[[ Data shown, beginning ]]

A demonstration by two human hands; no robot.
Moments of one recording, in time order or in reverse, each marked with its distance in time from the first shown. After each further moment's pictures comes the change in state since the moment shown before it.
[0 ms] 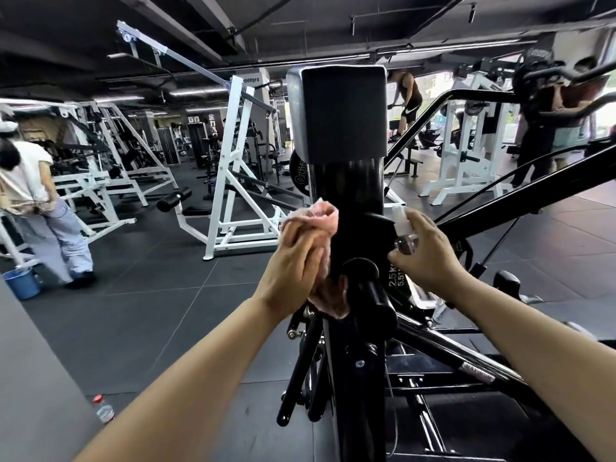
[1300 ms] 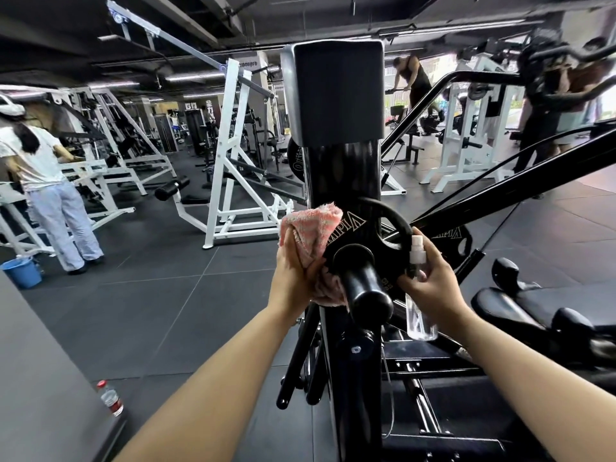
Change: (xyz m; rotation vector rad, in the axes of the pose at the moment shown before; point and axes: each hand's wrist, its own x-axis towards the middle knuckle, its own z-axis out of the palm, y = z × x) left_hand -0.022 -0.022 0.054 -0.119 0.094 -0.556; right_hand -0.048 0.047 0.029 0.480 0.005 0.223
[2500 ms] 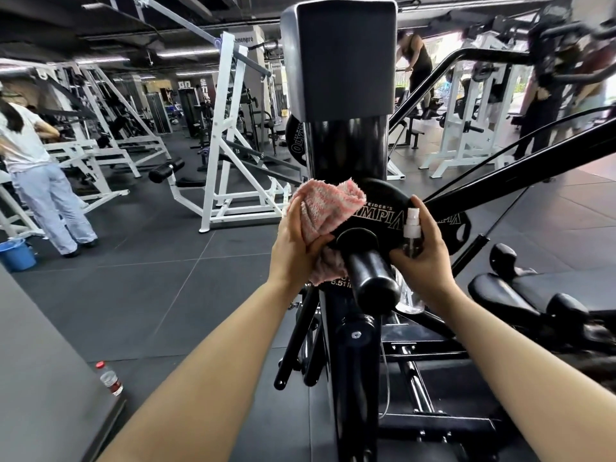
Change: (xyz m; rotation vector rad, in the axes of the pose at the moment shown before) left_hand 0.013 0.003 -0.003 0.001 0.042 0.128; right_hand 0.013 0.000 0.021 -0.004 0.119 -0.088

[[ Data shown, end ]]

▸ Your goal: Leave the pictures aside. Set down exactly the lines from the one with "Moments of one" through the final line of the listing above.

▸ Problem solution:
Moments of one recording, in time order or in reverse, each marked with its distance in time from the first shown. After each further moment's pictures comes the change in state since the moment shown before it.
[0 ms] 
[1300 ms] 
Change: (xyz m; rotation vector rad, in the axes of the pose at the moment shown before; point and axes: each hand's wrist, its own x-axis towards the middle knuckle, its own z-axis out of the palm, y = z × x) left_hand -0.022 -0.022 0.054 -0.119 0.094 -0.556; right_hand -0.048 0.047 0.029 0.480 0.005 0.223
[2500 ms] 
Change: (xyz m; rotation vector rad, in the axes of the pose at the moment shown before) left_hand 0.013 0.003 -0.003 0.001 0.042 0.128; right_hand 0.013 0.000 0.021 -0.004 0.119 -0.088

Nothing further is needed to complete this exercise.